#### WORK TASK:
Quote the records below in full, exactly as given, with the images taken out.

#### RECORDS SHOWN:
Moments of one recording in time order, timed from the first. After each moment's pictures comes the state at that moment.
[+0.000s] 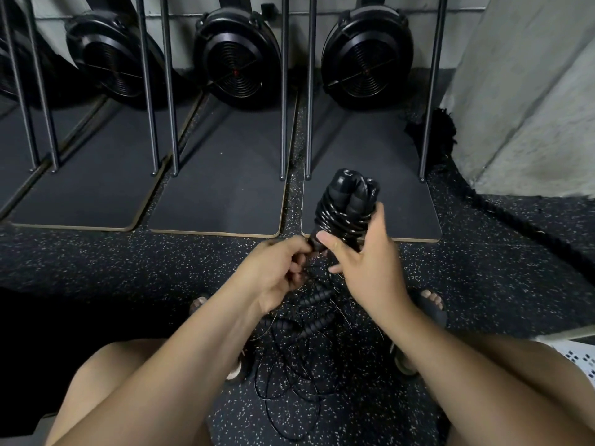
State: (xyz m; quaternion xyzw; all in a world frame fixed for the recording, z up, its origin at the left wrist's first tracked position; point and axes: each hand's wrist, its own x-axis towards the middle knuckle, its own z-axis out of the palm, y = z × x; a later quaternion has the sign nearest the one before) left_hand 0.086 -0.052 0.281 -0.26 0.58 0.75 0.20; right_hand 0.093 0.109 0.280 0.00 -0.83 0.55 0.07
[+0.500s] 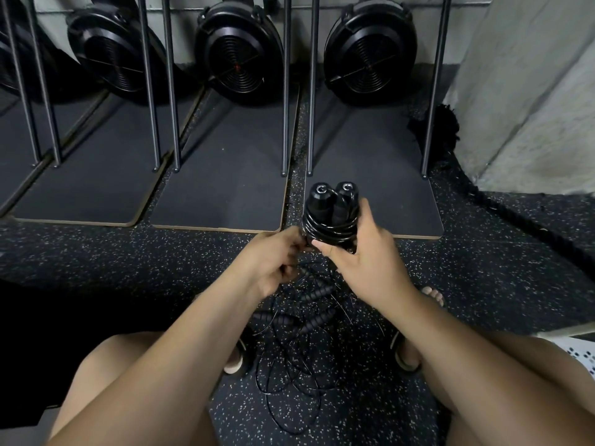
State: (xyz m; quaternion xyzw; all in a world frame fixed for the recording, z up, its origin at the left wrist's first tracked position) left_hand 0.076 -0.058 0.277 -0.28 0.63 0.70 0.18; right_hand 0.088 0.117 0.282 0.10 -0.87 0.48 0.03
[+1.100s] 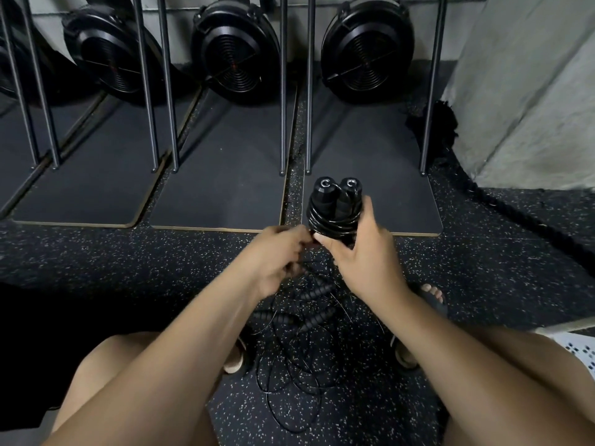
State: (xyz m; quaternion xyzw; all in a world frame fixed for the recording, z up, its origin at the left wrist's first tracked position) left_hand 0.074 -0.053 0.276 -0.24 0.64 0.70 0.20; right_hand 0.085 0.116 0.266 0.05 -0.89 0.45 0.09
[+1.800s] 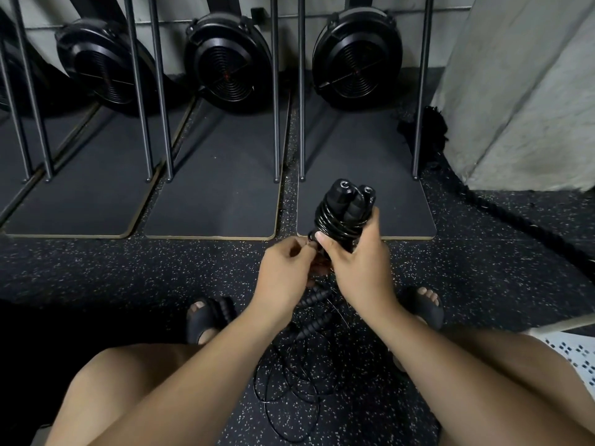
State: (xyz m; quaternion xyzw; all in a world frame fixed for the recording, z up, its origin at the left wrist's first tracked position) left_hand 0.102 -0.020 0.267 -0.17 0.73 0.66 0.06; right_hand 0.089 0.112 0.259 -0.04 -0.82 0.56 0.12
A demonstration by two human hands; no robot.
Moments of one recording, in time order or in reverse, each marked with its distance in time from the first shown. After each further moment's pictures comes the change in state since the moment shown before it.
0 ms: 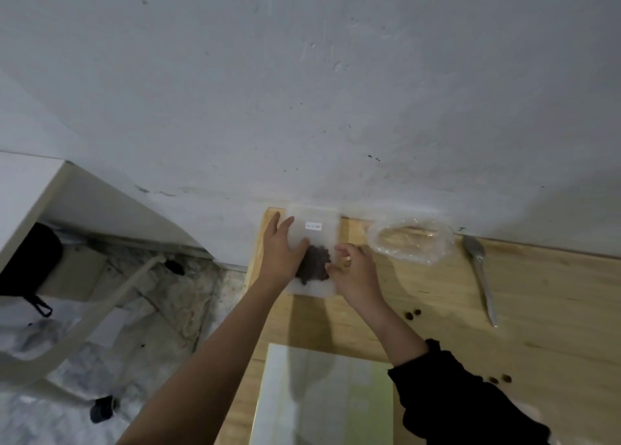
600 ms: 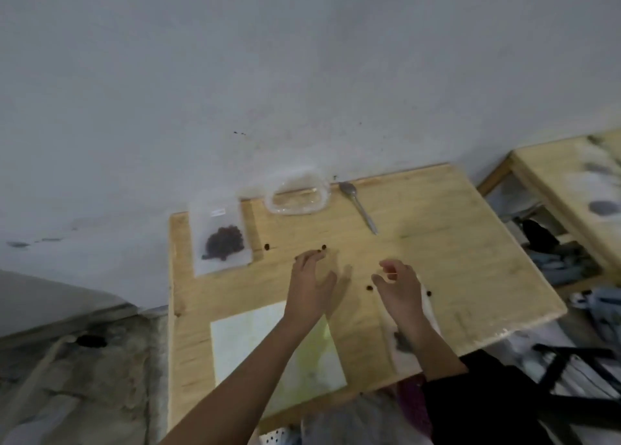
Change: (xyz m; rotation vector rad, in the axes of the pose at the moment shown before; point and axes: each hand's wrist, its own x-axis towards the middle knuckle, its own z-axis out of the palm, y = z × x) left_hand -0.186 0.052 0.088 -0.096 -0.415 0.414; right_hand -0.180 0.121 -0.115 0.097 0.515 0.384
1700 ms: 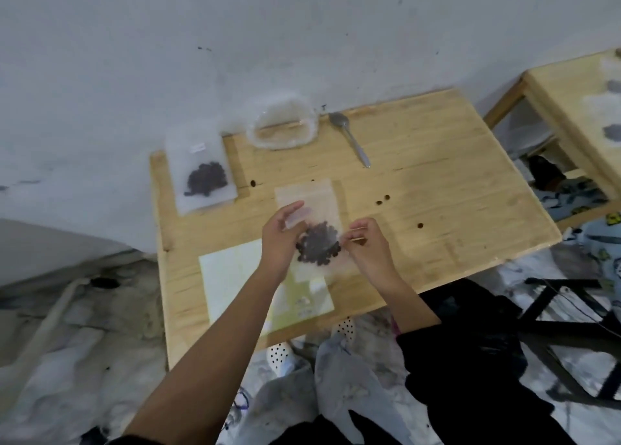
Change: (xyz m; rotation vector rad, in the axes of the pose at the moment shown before) left_hand -0.022 -0.027 0.005 -0.634 0.081 -0.332; right_hand -0.037 0.026 0.026 0.247 -0.201 0.098
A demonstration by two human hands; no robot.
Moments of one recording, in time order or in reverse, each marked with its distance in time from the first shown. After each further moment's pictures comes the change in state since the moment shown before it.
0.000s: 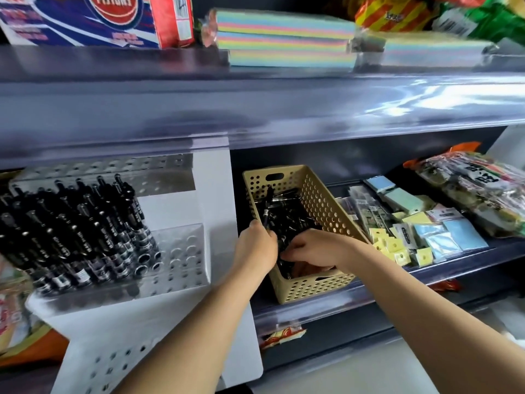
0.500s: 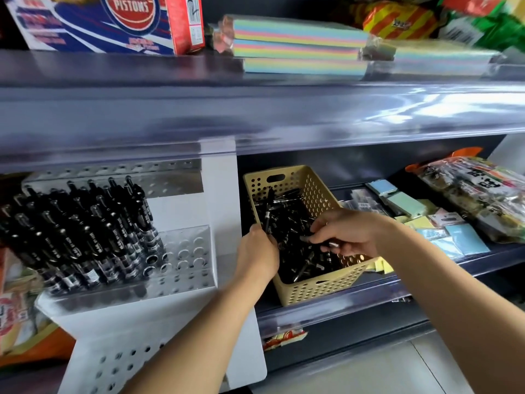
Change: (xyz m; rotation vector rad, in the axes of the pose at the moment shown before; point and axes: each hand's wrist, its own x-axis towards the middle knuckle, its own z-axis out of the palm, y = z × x) left_hand -0.009 -0.008 -0.003 -0.063 0.043 0.051; right_hand -0.023 -0.003 -0.043 0.409 0.057 0.146
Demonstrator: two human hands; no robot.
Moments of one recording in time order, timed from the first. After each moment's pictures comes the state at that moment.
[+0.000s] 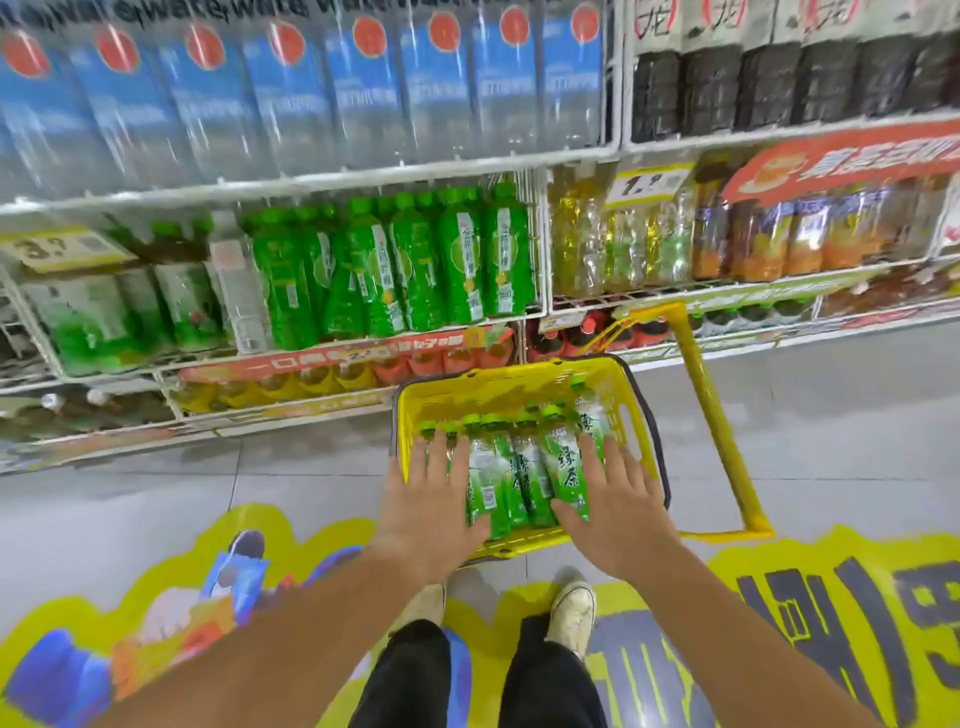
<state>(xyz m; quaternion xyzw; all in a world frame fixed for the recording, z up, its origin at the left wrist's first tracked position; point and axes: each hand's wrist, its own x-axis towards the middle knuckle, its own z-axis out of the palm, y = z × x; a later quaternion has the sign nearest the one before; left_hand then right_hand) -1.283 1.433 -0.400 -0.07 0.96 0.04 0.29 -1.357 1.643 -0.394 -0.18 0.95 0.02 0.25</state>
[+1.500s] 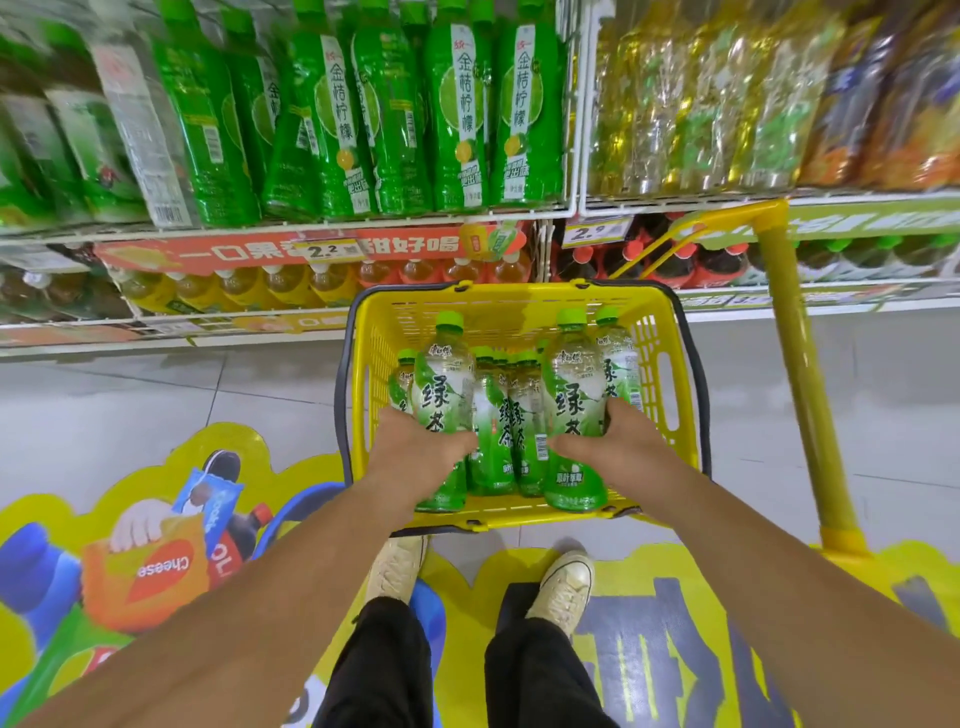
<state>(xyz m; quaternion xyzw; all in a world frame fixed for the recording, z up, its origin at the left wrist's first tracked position) -1.315 1.476 -0.529 -0.55 0.64 0.50 0.19 -1.426 1.671 -0.531 0.02 0.82 -0.35 0.44</state>
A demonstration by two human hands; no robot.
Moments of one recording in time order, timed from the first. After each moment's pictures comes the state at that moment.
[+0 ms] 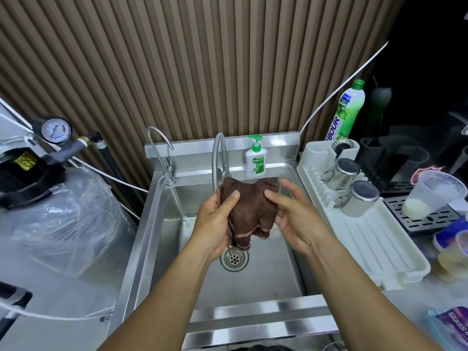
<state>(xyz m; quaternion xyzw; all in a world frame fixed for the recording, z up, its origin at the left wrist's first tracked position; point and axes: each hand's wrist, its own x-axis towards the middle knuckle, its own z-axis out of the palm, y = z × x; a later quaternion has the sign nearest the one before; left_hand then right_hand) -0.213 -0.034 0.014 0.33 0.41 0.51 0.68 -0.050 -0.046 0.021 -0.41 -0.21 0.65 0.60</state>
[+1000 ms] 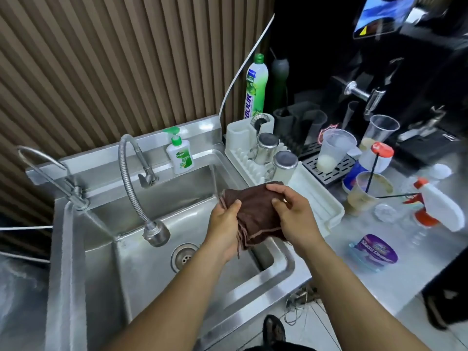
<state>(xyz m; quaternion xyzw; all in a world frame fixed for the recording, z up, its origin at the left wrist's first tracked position) -0.080 -0.035 -0.044 0.29 0.46 0.35 0.76 0.041 -0.109 -0.025 -0.66 -0.28 0.35 0.61</state>
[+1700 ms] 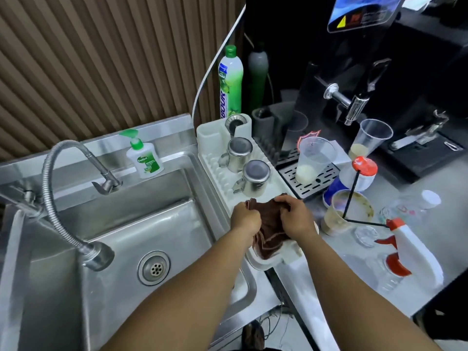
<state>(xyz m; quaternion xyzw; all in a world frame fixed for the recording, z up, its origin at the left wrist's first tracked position) 0.090 -0.020 -0.085 0.48 0.62 0.16 0.60 0.213 -0.078 -0.107 -0.84 -0.35 0.27 0.33</state>
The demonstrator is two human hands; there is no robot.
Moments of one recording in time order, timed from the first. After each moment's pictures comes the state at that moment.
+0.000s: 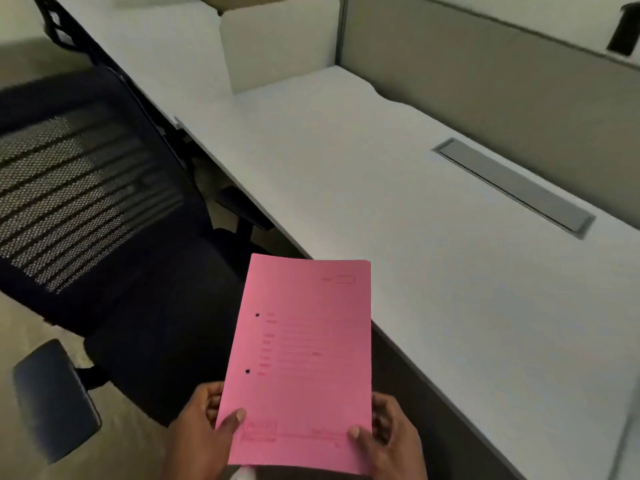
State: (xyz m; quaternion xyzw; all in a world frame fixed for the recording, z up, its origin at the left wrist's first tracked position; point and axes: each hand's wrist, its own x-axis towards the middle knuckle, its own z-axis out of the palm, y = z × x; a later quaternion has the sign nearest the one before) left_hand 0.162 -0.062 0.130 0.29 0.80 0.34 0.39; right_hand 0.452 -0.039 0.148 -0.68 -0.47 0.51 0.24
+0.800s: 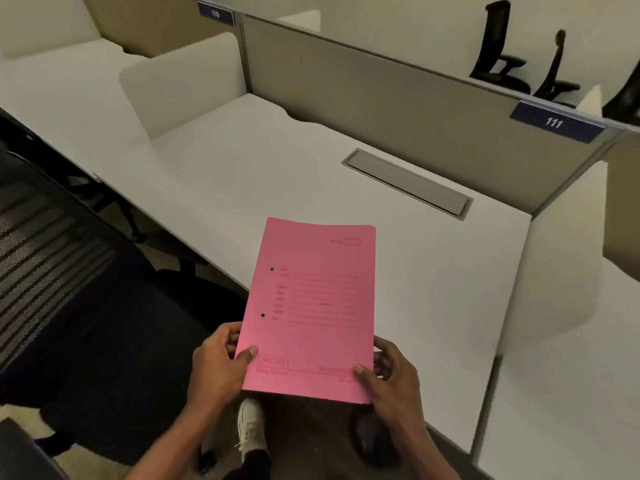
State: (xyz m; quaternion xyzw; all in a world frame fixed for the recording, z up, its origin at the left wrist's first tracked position) left_hand 0.267 0.043 0.275 0.48 0.70 0.33 0.41; right_hand 0.544 -0.007 0.270 -0.70 -0.40 0.44 0.39
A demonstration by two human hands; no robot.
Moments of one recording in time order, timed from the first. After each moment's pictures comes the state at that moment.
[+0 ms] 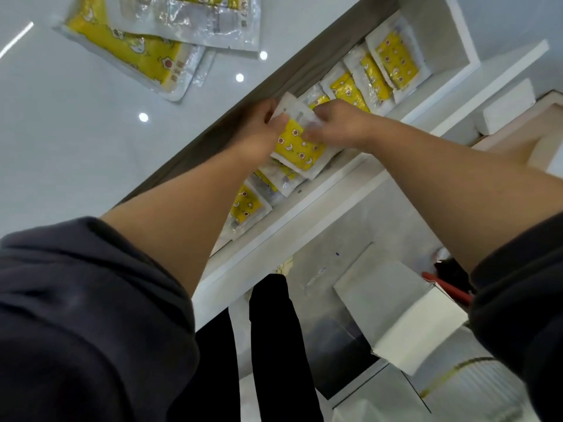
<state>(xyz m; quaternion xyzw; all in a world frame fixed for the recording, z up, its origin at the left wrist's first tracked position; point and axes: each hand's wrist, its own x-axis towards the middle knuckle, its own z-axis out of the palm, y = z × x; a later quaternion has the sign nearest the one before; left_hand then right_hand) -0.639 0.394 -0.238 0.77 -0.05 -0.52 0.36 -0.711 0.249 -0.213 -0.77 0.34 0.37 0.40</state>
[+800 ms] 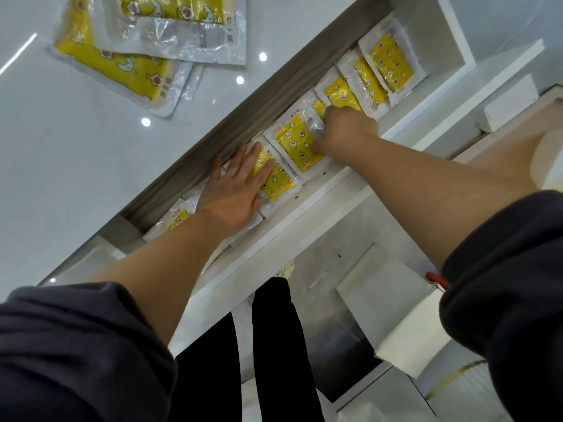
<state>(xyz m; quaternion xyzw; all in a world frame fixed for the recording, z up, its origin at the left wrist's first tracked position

#### SOLVED PROBLEM:
Moments of one recording in time order, timed from the first. After each moment's pictures comes the state at that moment.
[+0.000s] 
State: (xyz m; quaternion xyzw; all in a world frame fixed for the recording, z up, its origin at the left wrist's first tracked position; point and axes: each hand's wrist, its own x-axis towards the middle knuckle, its own z-axis out of the palm, y = z × x; a later quaternion has the sign nearest the one before) left_hand 0.086 -0.052 0.281 -0.26 0.58 0.75 0.20; right_hand 0.093 0.109 0.280 0.00 -0.83 0.55 0.07
[+0.500s] 
State: (xyz m; quaternion xyzw; all in a world frame fixed for the recording, z up, its origin at the left wrist's first tracked position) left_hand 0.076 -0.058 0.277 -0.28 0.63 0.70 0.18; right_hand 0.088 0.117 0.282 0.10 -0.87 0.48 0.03
[+1.100s] 
State: (xyz m; quaternion xyzw; all in a world frame fixed for the recording, z up, its origin at the left wrist's first tracked position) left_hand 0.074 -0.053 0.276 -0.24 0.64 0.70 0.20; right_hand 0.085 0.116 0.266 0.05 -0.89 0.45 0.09
[+1.800s] 
State: (xyz m; quaternion xyzw; all in a world frame fixed for the recording, z up, its origin at the left wrist's first tracked position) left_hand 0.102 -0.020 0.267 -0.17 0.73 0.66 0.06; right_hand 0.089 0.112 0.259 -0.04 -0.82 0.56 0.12
A demonstration by two human hands; no robot.
Moments of one recording, in time order or in reverse, each marked with its distance in time from the first shown. After each further moment's pictures comes the change in state since the moment shown before it.
0 ms: 
600 ms: 
Change: (xyz m; rotation vector rad, in the axes of the pose at the moment shown before; point and axes: each hand's wrist, its own x-axis towards the middle knuckle, its own z-axis out of the palm, y = z × x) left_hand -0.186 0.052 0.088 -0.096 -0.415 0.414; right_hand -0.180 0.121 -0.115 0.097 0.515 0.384
1700 ms: 
Change: (xyz m; rotation vector rad, in the axes of the pose at the moment shown before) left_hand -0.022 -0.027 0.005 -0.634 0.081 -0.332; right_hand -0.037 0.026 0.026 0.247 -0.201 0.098
A demonstration by two human hands; no robot.
Moments of one recording, in time order or in reverse, each marked with its distance in time from the first shown. After each further moment's pictures comes the change in state since the moment shown before it.
0.000s: 
0.500s: 
Change: (xyz m; rotation vector rad, in the axes of the pose at the moment shown before; point and axes: each hand's wrist, its own x-axis towards the middle knuckle, its own z-axis out of the palm, y = z × x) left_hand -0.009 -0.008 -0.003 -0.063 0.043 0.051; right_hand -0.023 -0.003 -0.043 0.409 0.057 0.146
Demonstrator: two human hands; no robot.
Moments of one recording in time order, timed from the first. After each moment's pictures comes the state at that moment.
[+0.000s] 
<state>(xyz m; quaternion xyzw; all in a world frame fixed for the recording, z up, its origin at the left wrist's first tracked position; point and axes: each hand's wrist, its own x-axis towards the middle knuckle, its own z-axis out of the palm, y = z × x; a later quaternion has the sign nearest the one before; left_hand then right_hand) -1.283 1.433 -0.400 -0.07 0.96 0.04 0.29 -1.357 1.643 -0.394 -0.18 0.95 0.02 0.25</state>
[+1.500s] 
<state>(xyz m; quaternion xyzw; all in a world frame fixed for the recording, z up, its origin at the left wrist's first tracked position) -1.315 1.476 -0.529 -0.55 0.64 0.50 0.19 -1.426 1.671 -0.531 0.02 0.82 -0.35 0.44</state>
A demonstration by two human hands; no robot.
Moments of one recording in time order, timed from the first. After each moment's pictures comes the state at that moment.
[+0 ms] 
<state>(xyz m; quaternion xyzw; all in a world frame fixed for the recording, z up, its origin at the left wrist's first tracked position; point and axes: each hand's wrist, its own x-axis towards the middle knuckle, its own z-axis out of the palm, y = z × x; a later quaternion has the sign nearest the one before; left_hand then right_hand) -0.213 -0.034 0.014 0.33 0.41 0.51 0.68 -0.050 -0.046 0.021 -0.41 -0.21 0.65 0.60</state>
[+1000 ms] 
<state>(xyz m; quaternion xyzw; all in a world frame fixed for the recording, z up, its origin at the left wrist's first tracked position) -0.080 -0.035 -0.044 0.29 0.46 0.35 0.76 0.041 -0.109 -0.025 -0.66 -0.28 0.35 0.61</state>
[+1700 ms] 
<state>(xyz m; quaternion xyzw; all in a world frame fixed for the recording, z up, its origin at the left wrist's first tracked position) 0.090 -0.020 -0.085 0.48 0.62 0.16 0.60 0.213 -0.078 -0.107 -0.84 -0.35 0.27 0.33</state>
The demonstrator is two human hands; there is no robot.
Moments of one recording in time order, timed from the first. After each moment's pictures comes the state at that moment.
+0.000s: 
State: (xyz m; quaternion xyzw; all in a world frame fixed for the recording, z up, its origin at the left wrist's first tracked position; point and axes: each hand's wrist, its own x-axis towards the middle knuckle, its own z-axis out of the palm, y = z × x; a later quaternion has the sign nearest the one before) left_hand 0.162 -0.062 0.130 0.29 0.80 0.34 0.39; right_hand 0.452 -0.039 0.148 -0.68 -0.47 0.51 0.24
+0.800s: 
State: (xyz m; quaternion xyzw; all in a world frame fixed for the recording, z up, its origin at the left wrist's first tracked position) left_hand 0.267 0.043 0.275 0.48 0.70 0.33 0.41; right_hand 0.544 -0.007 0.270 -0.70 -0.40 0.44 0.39
A demonstration by two human hands; no robot.
Moments of one recording in time order, timed from the first. After each moment's pictures comes the state at that moment.
[+0 ms] 
<state>(xyz m; quaternion xyzw; all in a world frame fixed for the recording, z up, its origin at the left wrist's first tracked position; point and axes: each hand's wrist, its own x-axis towards the middle knuckle, its own z-axis out of the palm, y = z × x; a later quaternion has the sign nearest the one before; left_hand then right_hand) -0.639 0.394 -0.238 0.77 -0.05 -0.52 0.36 -0.711 0.249 -0.213 -0.77 0.34 0.37 0.40</state>
[+800 ms] 
<state>(xyz m; quaternion xyzw; all in a world frame fixed for the recording, z up, its origin at the left wrist's first tracked position

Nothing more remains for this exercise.